Nice screenies, though. I like the bloom effect.

0
101 Nov 11, 2005 at 14:00

@geon

Ahh. It’s java… Then the overhead of any approximation should pretty quickly be greater than the gain. Nice screenies, though. I like the bloom effect.

Yeah i have a softspot for java :)

If you’re interested, the bloom effect is achieved by saving the overflow of each pixel in a buffer (that is, the part of the color that is not rendered because it is above 255 in intensity). When the scene is rendered i do a post process pass where i apply box blur to the overflow buffer (can be done in O(n) complexity) and blend it unto the rendering surface using additive blending.

0
102 Nov 14, 2005 at 04:45

@weevil

Yeah i have a softspot for java :)

Then you should definitely try C++. Right now! :w00t:

The fastest normalization I know uses SSE assembly. It has two instructions that approximate a square root and a reciprocal and execute in just one clock cycle. Their precision is 12 mantissa bits, which is plenty for the normalization in lighting functions. Assembly instructions are directly accessible from C++.
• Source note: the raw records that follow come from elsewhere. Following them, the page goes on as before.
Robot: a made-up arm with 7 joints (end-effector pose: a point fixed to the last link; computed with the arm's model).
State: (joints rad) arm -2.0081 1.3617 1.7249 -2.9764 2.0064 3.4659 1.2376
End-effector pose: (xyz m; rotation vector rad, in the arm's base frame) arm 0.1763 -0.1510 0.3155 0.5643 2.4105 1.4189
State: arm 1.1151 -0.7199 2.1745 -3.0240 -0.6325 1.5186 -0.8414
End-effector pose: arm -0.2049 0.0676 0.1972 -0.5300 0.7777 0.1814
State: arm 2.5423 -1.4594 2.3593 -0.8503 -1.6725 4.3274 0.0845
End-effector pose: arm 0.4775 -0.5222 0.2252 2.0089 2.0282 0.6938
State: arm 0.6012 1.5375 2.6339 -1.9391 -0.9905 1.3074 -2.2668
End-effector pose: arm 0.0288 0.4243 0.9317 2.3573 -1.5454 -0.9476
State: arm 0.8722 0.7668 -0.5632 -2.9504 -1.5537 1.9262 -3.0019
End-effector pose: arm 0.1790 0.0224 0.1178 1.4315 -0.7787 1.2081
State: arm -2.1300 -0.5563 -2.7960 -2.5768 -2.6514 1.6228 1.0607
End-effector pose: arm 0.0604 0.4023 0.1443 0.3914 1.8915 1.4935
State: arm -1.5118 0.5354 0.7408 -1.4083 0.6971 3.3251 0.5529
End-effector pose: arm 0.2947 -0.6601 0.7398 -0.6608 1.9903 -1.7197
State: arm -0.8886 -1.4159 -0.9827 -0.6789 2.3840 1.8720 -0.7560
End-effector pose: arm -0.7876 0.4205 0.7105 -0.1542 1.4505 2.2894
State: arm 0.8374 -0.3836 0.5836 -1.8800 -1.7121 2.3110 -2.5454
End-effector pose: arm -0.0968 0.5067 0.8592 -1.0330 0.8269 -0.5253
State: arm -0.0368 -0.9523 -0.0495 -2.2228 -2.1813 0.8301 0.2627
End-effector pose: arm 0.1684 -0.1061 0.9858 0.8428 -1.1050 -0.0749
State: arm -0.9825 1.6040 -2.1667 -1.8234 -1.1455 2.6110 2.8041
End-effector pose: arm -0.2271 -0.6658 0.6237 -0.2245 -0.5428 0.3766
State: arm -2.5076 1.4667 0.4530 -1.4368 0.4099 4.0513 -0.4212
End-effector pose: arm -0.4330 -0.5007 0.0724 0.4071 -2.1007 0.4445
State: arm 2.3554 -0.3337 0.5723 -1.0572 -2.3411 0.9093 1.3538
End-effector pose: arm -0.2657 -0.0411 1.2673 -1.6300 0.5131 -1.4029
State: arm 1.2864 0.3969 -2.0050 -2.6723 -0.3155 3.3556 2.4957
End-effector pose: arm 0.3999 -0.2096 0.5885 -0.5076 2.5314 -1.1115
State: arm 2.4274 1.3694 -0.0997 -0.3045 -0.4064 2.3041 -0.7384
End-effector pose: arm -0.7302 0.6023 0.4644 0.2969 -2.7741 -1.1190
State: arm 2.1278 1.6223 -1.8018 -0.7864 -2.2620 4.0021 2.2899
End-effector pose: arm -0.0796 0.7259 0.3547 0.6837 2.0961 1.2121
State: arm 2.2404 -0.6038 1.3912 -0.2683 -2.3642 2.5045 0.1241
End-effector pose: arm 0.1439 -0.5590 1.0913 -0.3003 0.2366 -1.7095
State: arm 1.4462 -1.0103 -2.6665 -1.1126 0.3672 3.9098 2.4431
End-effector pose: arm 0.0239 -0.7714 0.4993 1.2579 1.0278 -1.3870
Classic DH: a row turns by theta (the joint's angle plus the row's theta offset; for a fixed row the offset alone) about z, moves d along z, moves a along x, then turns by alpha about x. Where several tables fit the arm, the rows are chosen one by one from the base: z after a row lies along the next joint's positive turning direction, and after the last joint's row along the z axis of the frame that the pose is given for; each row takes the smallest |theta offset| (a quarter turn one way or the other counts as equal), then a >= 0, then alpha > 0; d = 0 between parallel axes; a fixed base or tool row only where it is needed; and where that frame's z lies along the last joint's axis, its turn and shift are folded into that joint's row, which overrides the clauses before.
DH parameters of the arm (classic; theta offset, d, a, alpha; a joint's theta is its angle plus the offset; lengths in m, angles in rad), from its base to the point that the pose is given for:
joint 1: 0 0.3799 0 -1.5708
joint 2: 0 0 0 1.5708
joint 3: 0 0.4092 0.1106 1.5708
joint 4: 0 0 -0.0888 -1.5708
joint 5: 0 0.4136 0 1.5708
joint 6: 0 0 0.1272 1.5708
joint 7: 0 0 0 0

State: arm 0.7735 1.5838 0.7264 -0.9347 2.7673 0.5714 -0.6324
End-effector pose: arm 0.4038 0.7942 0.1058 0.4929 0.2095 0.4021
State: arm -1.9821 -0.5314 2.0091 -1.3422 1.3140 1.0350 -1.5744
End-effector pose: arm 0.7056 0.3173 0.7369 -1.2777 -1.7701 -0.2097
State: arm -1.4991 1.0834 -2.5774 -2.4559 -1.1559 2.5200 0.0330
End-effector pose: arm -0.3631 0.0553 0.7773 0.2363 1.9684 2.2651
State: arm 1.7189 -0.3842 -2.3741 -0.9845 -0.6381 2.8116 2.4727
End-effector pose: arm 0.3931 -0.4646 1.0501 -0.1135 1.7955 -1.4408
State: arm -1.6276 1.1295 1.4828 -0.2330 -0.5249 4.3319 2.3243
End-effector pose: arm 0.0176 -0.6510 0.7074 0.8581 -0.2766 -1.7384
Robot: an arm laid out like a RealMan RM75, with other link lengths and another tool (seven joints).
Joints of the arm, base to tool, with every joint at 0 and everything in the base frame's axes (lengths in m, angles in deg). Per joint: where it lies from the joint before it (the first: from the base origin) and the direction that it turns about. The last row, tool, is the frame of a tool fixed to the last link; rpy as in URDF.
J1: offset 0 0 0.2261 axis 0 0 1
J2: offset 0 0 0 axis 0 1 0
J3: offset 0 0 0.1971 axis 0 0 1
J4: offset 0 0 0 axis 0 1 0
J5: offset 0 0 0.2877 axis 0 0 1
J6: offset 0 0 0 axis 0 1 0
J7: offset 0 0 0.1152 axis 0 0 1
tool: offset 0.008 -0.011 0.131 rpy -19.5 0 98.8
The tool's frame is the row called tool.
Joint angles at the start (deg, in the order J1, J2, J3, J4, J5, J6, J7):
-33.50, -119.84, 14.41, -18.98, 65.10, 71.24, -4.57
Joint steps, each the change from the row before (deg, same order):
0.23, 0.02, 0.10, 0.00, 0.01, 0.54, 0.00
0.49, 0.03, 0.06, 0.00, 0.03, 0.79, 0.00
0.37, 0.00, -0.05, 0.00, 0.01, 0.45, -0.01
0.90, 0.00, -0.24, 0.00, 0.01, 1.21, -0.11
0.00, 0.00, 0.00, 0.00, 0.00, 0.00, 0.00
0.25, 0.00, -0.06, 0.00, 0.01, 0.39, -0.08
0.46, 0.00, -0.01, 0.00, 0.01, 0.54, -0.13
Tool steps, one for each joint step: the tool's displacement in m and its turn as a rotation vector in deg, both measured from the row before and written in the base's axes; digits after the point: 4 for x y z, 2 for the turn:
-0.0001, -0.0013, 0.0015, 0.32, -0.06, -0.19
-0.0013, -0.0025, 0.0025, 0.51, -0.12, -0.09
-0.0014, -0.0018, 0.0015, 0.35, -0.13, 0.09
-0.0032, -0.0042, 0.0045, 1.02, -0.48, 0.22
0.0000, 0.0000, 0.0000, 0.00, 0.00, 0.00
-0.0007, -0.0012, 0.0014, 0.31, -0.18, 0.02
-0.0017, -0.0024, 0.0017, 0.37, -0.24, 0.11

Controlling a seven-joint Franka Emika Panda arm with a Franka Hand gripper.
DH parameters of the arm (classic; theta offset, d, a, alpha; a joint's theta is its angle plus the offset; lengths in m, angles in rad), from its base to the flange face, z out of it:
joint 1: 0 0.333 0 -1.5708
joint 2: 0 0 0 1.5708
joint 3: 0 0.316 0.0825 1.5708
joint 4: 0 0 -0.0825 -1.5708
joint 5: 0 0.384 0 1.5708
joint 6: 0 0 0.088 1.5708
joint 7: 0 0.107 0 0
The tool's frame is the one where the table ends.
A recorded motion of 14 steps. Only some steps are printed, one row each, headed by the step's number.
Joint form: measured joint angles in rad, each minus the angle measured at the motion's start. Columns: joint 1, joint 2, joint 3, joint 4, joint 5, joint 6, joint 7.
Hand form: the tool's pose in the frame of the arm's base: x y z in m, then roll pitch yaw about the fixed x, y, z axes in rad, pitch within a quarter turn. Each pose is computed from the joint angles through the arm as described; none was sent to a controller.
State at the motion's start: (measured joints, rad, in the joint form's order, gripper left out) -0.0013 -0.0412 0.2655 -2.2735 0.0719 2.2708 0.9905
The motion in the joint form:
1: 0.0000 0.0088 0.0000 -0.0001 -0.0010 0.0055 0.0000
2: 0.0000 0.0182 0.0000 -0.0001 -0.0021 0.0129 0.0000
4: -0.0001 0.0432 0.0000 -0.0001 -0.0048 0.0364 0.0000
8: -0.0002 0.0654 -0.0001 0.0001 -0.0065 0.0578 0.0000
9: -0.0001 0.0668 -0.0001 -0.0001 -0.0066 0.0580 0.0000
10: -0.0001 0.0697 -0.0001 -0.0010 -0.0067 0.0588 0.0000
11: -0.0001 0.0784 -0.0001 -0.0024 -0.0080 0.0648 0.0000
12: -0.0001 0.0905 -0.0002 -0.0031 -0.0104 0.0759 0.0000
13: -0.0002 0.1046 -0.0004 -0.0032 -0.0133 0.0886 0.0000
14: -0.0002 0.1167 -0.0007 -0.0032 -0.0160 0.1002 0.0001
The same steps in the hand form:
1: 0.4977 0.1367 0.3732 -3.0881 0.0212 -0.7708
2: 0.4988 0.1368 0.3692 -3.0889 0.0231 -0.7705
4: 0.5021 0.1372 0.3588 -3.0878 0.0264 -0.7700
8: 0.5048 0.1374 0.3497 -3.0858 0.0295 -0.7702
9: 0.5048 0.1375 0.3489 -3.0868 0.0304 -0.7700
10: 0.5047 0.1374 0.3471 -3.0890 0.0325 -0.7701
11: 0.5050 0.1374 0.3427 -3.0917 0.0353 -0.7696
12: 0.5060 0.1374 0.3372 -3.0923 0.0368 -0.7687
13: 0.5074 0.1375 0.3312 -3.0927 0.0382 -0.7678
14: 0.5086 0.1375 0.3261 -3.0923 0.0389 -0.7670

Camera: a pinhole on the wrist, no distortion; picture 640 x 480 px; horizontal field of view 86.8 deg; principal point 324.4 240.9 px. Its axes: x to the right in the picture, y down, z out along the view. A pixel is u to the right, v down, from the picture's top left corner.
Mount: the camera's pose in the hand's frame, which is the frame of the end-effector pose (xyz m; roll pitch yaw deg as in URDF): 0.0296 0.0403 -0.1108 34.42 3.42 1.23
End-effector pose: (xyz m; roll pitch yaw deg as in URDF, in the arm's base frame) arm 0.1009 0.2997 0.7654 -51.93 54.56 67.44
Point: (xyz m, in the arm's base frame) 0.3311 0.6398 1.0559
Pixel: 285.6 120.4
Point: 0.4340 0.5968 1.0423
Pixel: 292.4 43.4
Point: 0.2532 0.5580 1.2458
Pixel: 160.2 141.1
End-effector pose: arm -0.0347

So, unless you really want a cross-platform software renderer, Java is a dead end street. Most approximations and low-level ‘optimizations’ just slow things down. If you want to stick with Java, forget about perfomance almost completely. With C++ and assembly you can really do some nifty stuff.

0
101 Nov 14, 2005 at 13:19

I can certainly understand your point of view Nick, square root in 1 cycle sounds allmost too good to be true :). I’ve been coding C++ (and even asm) in the past and are well aware of the advantages these languages has.

However the point of my project was never to build a 3d engine that could be used for games (or anything really) but simply to prove to myself I can do it myself, without the use of hardware. So I would rather work in an environment I feel comfortable with (Java) than an environment i hate but gives me better performance (native c++).

Trying to optimize something like square root was probably just force of habbit from my C++ days, and a case of me underestimating the overhead of envoking methods etc. in Java.